И была одна странная, диссонирующая деталь, которую почти никто не видел. На внутренней стороне левого запястья, там, где кожа особенно нежная, виднелась маленькая, старая татуировка. Неумелая, детская, сделанная, скорее всего, самодельной машинкой в подвале. На ней был изображен единорог. Схематичный, кривоватый, но узнаваемый. След другой, давно забытой жизни, которую он носил на себе, как тайное клеймо, и которую тщательно скрывал под длинными рукавами или поворотом руки. Это был безмолвный намек на то, что под этой грубой, испещренной шрамами оболочкой, все еще тлела искра чего-то, что верило в сказки.
Женщины его боялись. Чуяли исходящую от него волну не просто грубости, а животной, невысказанной боли. Он и не пытался подойти, зная, чем закончится: либо он скажет что-то колючее и ранящее, либо просто молча уйдет, оставив за собой неловкое молчание.
Такой он был. Колючий, как еж. И так же, как еж, внутри – мягкий и уязвимый. Но эту мягкость он прятал так глубоко, что, казалось, и сам о ней забыл.
А начиналось все с отца. После того как мама умерла от болезни, которую они не могли позволить себе вылечить, отец запил. И не тихим, жалостливым запоем, а яростным, жестоким. Марк, тогда еще подросток, стал для него живой грушей для битья, на которую можно было вылить всю злость на несправедливый мир. Побои, унижения, вечный запах перегара и сигарет в их маленькой квартирке – вот что стало его реальностью.
В восемнадцать, получив на прощание сломанное ребро и рассеченную бровь, он ушел, плюнув на порог. Устроился на стройку. Был разнорабочим, потом стал брать более сложные задачи. Работа была тяжелой, грязной, но честной. Платили наличными. Он снял каморку в старом доме – двенадцать метров, залитых желтым светом единственной лампочки, с запахом сырости и старых обоев. Это был его замок. Его крепость.
По вечерам он пил. Не для веселья, а для забвения. Дешевое пойло отключало мозг, гасило тот самый багровый гнев, давая несколько часов тяжелого, безсонового покоя.
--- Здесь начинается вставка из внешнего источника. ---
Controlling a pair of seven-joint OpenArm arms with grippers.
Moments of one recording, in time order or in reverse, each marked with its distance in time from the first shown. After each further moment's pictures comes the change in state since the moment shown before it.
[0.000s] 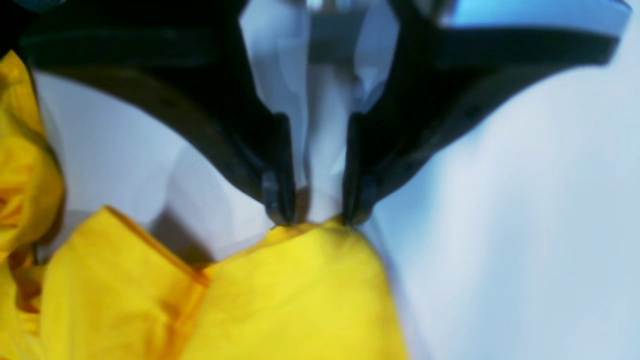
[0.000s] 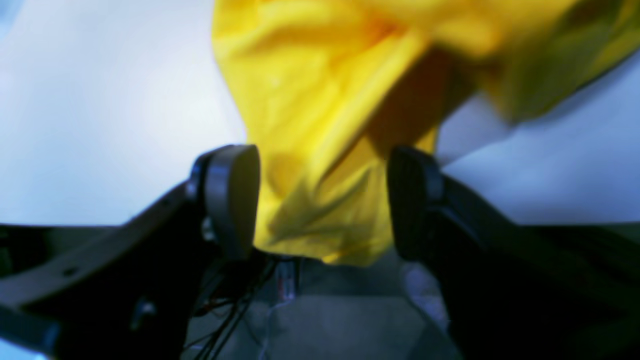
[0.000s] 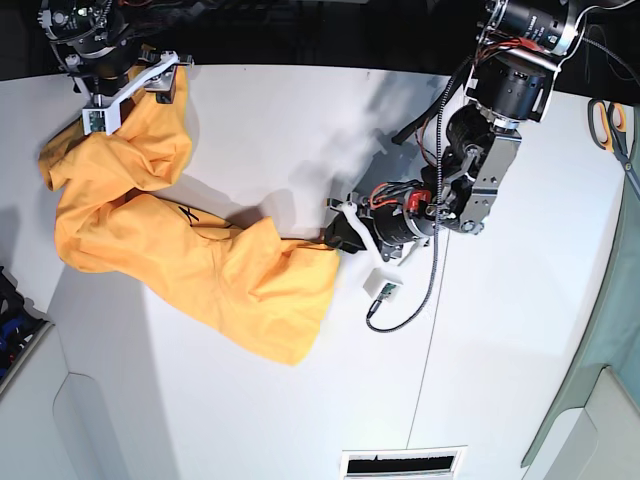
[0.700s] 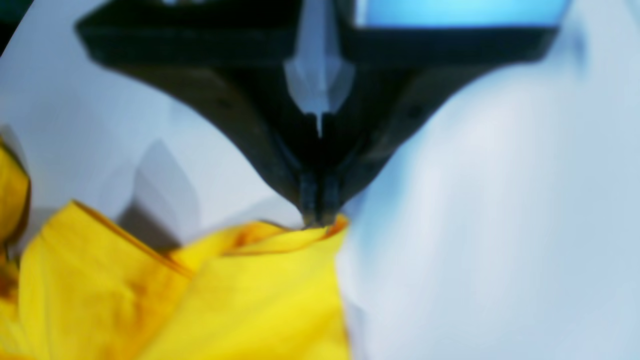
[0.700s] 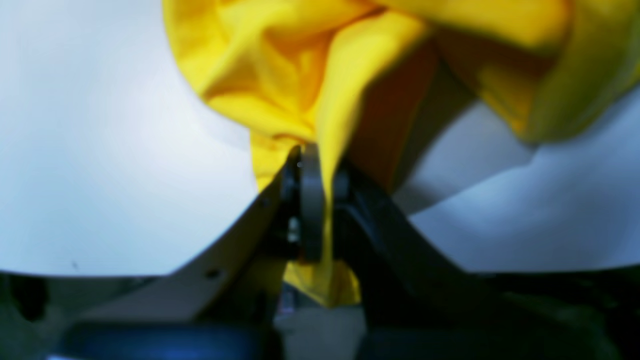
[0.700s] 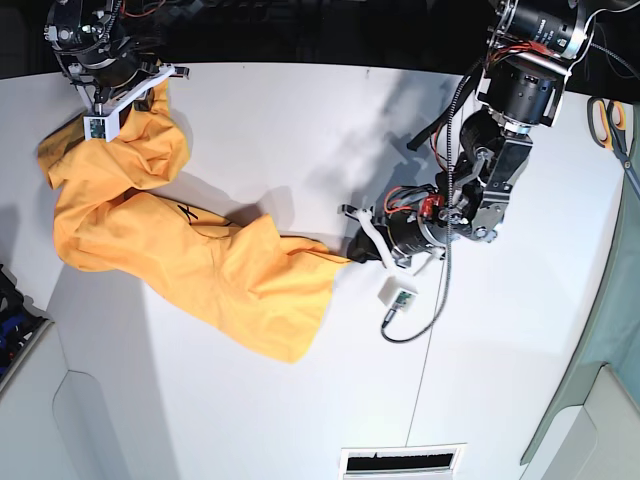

И была у него одна странность. Тайная, нелепая, за которую он бы сам себя назвал идиотом. Он коллекционировал единорогов. Маленькие стеклянные, керамические, деревянные статуэтки. Они стояли на полке в самом темном углу комнаты, запыленные, но на своих местах. Почему? Он и сам не знал. Просто в детстве, до того как все рухнуло, мама читала ему сказку. Там был единорог. Существо гордое, чистое, недосягаемое. Возможно, эти фигурки были тонкой, оборванной ниточкой, связывающей его с тем временем, когда мир еще мог быть добрым. Он бы никогда в этом не признался.
Однажды, возвращаясь со стройки, усталый и пропыленный, он свернул в свой двор и остановился. На месте старого заброшенного ларька «Союзпечать» теперь красовалась яркая, новая витрина. Надпись вычурными буквами гласила: «Лавка Чудес и Сказок». Марк фыркнул. «Чего только не придумают».
Но его взгляд упал на витрину, и он замер. Прямо по центру, в обрамлении каких-то резных драконов и гномов, висело зеркало. Небольшое, в раме из темного дерева. И эта рама была сплошь покрыта искусной резьбой в виде единорогов. Они бежали, скакали, изгибали шеи, а их витые рога, покрытые серебристой краской, образовывали причудливый орнамент. Оно было живым, волшебным.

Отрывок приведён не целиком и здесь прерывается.